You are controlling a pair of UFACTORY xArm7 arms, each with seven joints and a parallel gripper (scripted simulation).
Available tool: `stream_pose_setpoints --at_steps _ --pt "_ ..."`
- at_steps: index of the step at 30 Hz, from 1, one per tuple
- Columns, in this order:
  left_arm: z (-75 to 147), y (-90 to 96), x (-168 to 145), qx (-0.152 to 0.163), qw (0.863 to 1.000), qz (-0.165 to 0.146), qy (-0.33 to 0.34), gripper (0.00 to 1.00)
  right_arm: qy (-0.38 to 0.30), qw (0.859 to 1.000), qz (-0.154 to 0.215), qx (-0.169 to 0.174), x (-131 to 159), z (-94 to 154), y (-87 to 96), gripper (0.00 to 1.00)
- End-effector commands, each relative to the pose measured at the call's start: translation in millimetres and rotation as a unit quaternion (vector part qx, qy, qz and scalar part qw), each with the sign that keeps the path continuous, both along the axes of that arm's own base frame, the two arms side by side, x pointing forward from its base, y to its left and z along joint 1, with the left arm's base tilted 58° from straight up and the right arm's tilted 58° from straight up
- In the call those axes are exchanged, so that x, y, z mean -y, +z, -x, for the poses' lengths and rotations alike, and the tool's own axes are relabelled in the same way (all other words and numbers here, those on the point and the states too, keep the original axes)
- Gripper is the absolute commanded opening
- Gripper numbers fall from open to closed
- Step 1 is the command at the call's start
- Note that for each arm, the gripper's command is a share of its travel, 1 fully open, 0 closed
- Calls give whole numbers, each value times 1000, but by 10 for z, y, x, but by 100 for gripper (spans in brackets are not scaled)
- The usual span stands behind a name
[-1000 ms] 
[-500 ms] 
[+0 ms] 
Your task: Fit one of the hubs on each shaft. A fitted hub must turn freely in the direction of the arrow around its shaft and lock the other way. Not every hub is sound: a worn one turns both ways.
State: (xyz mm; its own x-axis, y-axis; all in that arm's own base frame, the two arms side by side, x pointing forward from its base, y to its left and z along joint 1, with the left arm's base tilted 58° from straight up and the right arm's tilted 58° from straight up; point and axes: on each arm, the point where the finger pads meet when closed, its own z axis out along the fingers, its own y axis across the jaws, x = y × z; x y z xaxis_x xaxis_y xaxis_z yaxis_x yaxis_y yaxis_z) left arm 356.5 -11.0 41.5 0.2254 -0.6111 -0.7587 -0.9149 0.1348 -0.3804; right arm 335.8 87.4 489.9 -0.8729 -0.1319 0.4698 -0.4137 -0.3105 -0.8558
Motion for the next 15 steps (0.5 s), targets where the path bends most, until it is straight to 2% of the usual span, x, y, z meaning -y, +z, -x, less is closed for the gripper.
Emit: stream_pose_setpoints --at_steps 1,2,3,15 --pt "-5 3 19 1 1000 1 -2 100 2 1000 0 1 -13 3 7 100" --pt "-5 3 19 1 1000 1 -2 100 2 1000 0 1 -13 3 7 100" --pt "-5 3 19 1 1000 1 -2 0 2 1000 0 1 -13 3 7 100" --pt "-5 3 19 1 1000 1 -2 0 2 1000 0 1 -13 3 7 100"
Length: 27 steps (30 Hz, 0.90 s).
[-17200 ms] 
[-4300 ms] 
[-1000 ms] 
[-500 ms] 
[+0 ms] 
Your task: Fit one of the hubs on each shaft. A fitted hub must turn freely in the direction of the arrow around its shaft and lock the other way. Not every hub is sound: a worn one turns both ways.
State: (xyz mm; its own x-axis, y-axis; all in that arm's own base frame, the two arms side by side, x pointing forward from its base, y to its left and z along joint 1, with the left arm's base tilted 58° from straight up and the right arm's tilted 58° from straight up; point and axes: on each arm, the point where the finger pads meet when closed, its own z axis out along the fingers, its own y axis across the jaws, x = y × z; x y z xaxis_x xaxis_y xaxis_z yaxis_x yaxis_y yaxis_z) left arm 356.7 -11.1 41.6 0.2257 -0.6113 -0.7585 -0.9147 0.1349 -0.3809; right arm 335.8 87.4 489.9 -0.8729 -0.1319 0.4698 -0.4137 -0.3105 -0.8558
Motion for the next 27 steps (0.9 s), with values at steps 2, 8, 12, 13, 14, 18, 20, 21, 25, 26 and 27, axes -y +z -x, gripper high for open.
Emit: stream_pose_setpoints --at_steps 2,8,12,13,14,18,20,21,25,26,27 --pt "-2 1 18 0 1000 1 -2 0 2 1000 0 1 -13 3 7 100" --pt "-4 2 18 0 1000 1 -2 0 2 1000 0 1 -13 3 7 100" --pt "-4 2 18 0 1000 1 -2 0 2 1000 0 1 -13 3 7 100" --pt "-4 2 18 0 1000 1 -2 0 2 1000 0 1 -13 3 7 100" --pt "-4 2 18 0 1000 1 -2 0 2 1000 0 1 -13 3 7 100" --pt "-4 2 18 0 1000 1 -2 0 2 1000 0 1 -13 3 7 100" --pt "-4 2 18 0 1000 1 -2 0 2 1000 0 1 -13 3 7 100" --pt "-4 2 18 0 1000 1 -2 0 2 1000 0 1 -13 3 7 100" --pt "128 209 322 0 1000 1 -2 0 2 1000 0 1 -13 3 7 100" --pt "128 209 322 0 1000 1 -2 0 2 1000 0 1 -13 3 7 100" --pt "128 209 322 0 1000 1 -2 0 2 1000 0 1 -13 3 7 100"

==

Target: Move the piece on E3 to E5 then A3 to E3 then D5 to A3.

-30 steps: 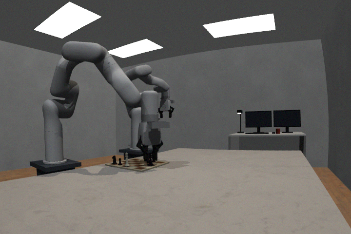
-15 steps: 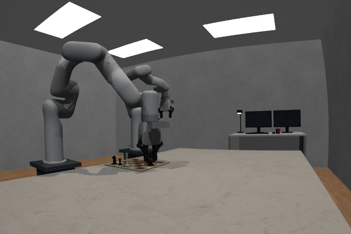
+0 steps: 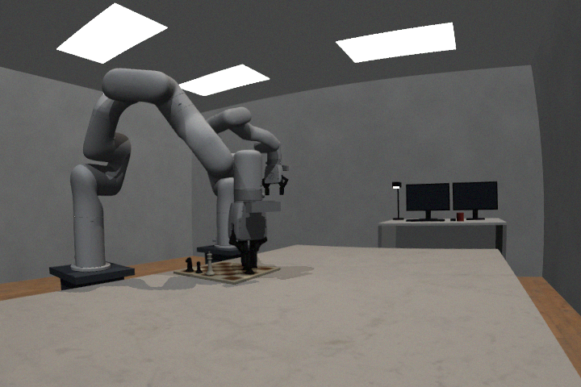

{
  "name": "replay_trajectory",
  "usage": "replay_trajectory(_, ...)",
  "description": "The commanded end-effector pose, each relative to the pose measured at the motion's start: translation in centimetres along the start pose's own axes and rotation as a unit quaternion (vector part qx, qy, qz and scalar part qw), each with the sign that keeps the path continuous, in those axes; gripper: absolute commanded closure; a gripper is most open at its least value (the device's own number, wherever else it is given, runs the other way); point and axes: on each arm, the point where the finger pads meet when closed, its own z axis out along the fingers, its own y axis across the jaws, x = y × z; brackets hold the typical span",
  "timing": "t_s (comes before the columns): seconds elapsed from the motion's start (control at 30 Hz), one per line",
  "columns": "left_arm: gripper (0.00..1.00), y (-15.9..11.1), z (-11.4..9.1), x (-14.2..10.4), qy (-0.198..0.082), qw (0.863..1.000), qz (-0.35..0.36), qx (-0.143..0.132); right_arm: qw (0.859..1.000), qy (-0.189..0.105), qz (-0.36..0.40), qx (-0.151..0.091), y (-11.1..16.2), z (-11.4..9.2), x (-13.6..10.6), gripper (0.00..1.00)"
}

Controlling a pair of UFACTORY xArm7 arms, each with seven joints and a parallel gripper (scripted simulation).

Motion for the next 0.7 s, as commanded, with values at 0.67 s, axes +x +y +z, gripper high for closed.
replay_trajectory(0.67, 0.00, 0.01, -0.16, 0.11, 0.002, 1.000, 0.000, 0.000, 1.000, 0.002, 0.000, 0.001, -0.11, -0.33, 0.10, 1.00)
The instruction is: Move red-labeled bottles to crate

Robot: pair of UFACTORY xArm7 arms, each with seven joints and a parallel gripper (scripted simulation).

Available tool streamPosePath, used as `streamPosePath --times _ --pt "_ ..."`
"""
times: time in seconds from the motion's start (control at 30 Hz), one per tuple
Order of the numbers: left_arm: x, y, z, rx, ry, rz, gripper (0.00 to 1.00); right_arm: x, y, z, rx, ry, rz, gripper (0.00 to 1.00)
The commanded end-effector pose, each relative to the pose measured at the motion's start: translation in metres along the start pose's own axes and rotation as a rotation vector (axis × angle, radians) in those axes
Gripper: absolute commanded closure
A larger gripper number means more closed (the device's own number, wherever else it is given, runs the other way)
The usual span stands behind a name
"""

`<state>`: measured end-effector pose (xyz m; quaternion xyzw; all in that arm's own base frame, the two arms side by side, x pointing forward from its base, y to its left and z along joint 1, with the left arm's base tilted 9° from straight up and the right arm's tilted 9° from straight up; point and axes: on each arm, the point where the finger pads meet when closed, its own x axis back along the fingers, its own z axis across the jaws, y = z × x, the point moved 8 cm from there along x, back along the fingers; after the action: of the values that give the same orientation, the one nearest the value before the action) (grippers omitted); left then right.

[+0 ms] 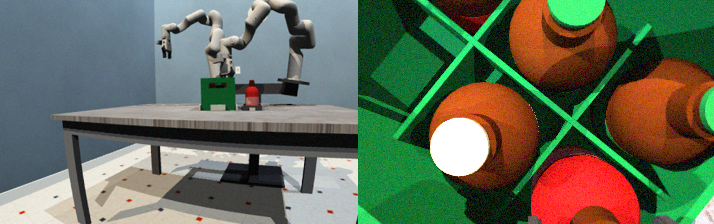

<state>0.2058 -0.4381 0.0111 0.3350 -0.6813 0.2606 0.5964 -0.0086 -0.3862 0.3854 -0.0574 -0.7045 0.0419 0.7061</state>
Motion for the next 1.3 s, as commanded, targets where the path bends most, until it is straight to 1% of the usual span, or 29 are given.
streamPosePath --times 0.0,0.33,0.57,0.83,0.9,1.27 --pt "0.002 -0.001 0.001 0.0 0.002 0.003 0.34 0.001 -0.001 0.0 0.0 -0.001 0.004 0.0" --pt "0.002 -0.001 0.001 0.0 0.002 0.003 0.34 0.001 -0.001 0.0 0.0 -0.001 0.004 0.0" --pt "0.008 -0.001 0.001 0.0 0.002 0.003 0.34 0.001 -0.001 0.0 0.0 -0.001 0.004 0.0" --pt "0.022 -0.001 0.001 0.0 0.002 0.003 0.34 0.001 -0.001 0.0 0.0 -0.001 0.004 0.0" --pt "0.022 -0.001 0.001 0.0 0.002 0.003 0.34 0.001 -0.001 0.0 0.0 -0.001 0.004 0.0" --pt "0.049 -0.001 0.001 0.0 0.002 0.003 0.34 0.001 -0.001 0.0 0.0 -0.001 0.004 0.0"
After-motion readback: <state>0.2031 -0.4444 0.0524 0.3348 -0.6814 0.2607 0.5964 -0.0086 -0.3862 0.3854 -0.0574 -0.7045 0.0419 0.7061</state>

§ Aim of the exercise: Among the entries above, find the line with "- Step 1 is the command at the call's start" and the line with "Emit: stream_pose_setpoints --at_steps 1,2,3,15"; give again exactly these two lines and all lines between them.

§ Response to this task:
- Step 1 is the command at the call's start
- Note that for each arm, the gripper's command is a share of its travel, 1 fully open, 0 closed
- Calls give whole numbers, each value times 1000, but by 10 for z, y, x, but by 100 for gripper (spans in brackets are not scaled)
- The usual span stands behind a name
[-1000 ms] 
[-500 ms] 
[+0 ms] 
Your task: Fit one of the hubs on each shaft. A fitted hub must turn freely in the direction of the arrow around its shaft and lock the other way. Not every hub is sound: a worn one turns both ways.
State: (xyz mm; its own x-axis, y-axis; all in that arm's own base frame, the two arms side by side, x pointing forward from its base, y to its left and z along joint 1, with the left arm's base tilted 58° from straight up and the right arm's tilted 58° from straight up; point and axes: on each arm, the point where the finger pads meet when closed, its own z axis out along the fingers, its own y axis across the jaws, x = y × z; x y z xaxis_x xaxis_y xaxis_z yaxis_x yaxis_y yaxis_z) left arm 356.5 -11.0 41.5 0.2254 -0.6111 -0.7587 -0.9149 0.1348 -0.3804; right arm 335.8 87.4 489.9 -0.8729 -0.1319 0.4698 -0.4137 -0.3105 -0.8558
Motion for the next 15 steps (0.5 s), targets where the path bends most, until it is straight to 2% of the usual span, x, y, z meaning -y, +z, -x, less is closed for the gripper.
Emit: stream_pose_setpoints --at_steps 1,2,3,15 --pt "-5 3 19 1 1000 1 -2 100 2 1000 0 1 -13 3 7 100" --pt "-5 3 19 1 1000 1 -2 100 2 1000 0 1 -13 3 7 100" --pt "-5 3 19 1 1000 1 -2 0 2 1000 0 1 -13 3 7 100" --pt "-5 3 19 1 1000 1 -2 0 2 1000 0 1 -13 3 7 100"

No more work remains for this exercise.